I don’t remind myself starting to code, even a single tiny function, without illustrating it on paper. Do I write code on paper? Yes, I also do that. I adore coding on whiteboards where many people can come together on a coffee break and discuss. Most of the young developers ignore that single rule in software development. To write decent code, you have to spend more time on thinking, criticising, brainstorming – determining what the problem is before getting into the solution. Defining the constraints, getting aware of the exceptions, and so on.

Early Starting or Deep Thinking?

I wish the first idea comes to mind was the perfect one. But usually, it is not even close enough to be a good solution – it is often greedy and very straight-forward. The more you learn about the problem and its characteristics, the better and more efficient solution will pop up. If you start coding in the first hour, you will probably never ever finish the task. I’d like to share a case study from Jon Bentley’s amazing book, Programming Pearls.

The story is about Andrew Appel and his experience on reducing the run time of a system from one year to one day. They had to simulate the motions of N objects in 3D space, given their masses and initial positions and velocities. They basically were interested to predict the positions of planets, stars, galaxies 10 years, 100 years, 1000 years later. In a 2D space the input may look like the image on the left: a large set of vectors.

The regular simulation programs divide time into small steps and computes the progress of each object at each step. Due to the existing of gravitational field and mass attractions, the computational cost were proportional to N². Appel estimated that 1000 time steps of such a system with N=10000 objects would require more than one year on a VAX-11/780 or a day on a Cray-1. Andrew had to develop a system far more efficient than a one-year-running turtle. After several speedup improvements, he reduced the runtime to less than a day on VAX-11/780 — almost 400 times faster than the initial setup.

He managed to change the concept on many levels to make such a huge difference.

1. Data Structures: Foremost, O(N²) had to go. He decided to represent objects as leaves on a binary tree; higher nodes were representing the cluster of objects.

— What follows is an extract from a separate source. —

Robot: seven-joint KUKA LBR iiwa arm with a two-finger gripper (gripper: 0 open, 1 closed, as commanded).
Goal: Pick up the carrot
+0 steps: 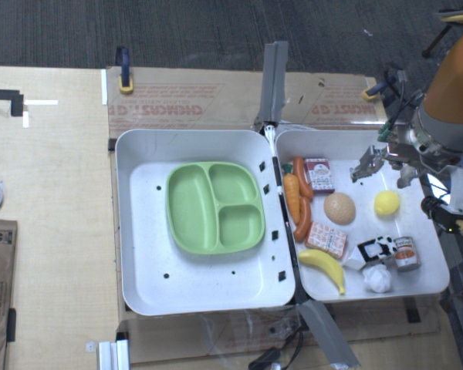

The force operating on a particular object can be approximated  by the force exerted by the large clusters. This alone reduced complexity to O(N logN) by a factor of 12.
2. Algorithm Tuning: Initial algorithm has to use tiny time steps to handle the rare case that two particles come closer to one another. Usages of tree-based structure enabled investigation of such rare cases possible independently from time steps. As a result, Andrew doubled the time step size and halved the run time.
3. Data Structure Reorganization: The tree that was representing the initial objects was quite bad in representing the later sets. Reconfiguring the tree at every new step was a bit costly but reduced the number of local calculations and halved the total runtime.
4. Code Tuning: Due to additional numerical accuracy provided by the tree, 64-bit floating point number could be replaced by 32 bit single-precision, halved the runtime. Additionally, profiling the application showed that 98% percent of runtime was being spend in one procedure. Rewriting that procedure in assembly  increased the speed by a factor of 2,5.
5. Hardware Extensions: Moving the program to a similar machine with a floating point accelerator halved the total runtime.

Finally new system was requiring only one day to simulate 10k objects. Most of the work done by Andrew Appel were visible without writing a single line of code. If your inventions don’t rely on the statistical results to be proved, you should be able to make all decisions without writing a single line of code. Being able to predict the system’s response on paper can make you the the one makes the differences.

Even in professional environments, people tend to start coding as soon as possible. Initial design doesn’t only lead you functional mistakes and a program with tones of bugs, but may blind you to see the problem from different aspects and representing data in a different ways to fasten the system. Only good estimators can code good software. Therefore, I’m not interested in which new fancy technologies you know, far more interested if you have a wide range from top to hardware, able to see the bottlenecks and improve them on paper. Then, any developer can write the code.